WHAT THE TASK ASKS
Where the data below has the string "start", return the whole line.

· · · ·

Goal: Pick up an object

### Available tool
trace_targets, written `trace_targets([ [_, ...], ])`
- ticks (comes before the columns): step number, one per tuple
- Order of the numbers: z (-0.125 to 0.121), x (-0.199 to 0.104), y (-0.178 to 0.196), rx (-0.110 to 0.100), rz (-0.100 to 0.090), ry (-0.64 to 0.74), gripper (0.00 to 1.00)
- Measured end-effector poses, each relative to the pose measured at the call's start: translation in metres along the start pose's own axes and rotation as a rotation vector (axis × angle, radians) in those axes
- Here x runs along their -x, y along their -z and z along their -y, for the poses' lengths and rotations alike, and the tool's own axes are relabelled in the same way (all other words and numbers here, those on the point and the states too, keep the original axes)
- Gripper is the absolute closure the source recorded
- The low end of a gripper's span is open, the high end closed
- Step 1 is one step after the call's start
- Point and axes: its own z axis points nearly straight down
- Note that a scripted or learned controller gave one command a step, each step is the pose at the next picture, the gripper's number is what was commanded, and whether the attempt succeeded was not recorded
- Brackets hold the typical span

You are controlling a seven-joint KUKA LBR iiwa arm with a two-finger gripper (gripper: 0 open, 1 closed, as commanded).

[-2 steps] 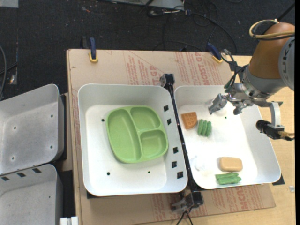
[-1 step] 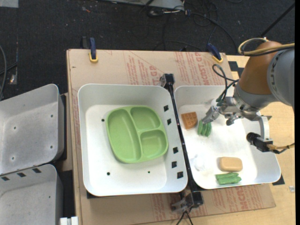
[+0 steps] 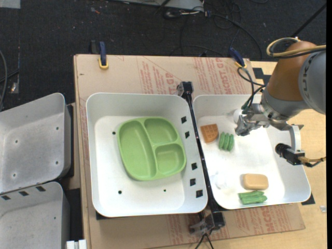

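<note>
Camera view: gripper [image 3: 246,124] low over the right bin [image 3: 290,188], nothing picked yet.

You can see the arm [image 3: 295,82] reaching in from the table's right edge, gripper near the bin's back half, just beside the green ridged piece [image 3: 226,141] and near the orange waffle-like piece [image 3: 209,133]. You can't tell from this angle whether it's open or closed, and nothing is visibly in it, so I'd judge the grasp not done. Candidates: those two, plus the tan block [image 3: 254,181] and a second green piece [image 3: 252,197] touching it near the front edge, well apart from the gripper. The green divided plate [image 3: 151,148] sits in the left bin [image 3: 104,139]. Left to do: close on something and lift.
</note>
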Motion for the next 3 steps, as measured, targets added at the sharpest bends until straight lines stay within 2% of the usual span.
trace_targets([
  [1, -0.01, -0.005, 0.057, 0.005, 0.001, 0.004, 1.0],
  [2, -0.008, -0.008, 0.12, 0.006, 0.001, 0.005, 1.0],
  [3, -0.009, -0.007, 0.153, 0.003, 0.0, 0.004, 1.0],
])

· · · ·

COMPLETED EXERCISE
- Measured end-effector poses, each relative to the pose measured at the call's start: translation in metres along the start pose's own axes and rotation as a rotation vector (axis × angle, radians) in those axes
- Step 1 is one step after the call's start

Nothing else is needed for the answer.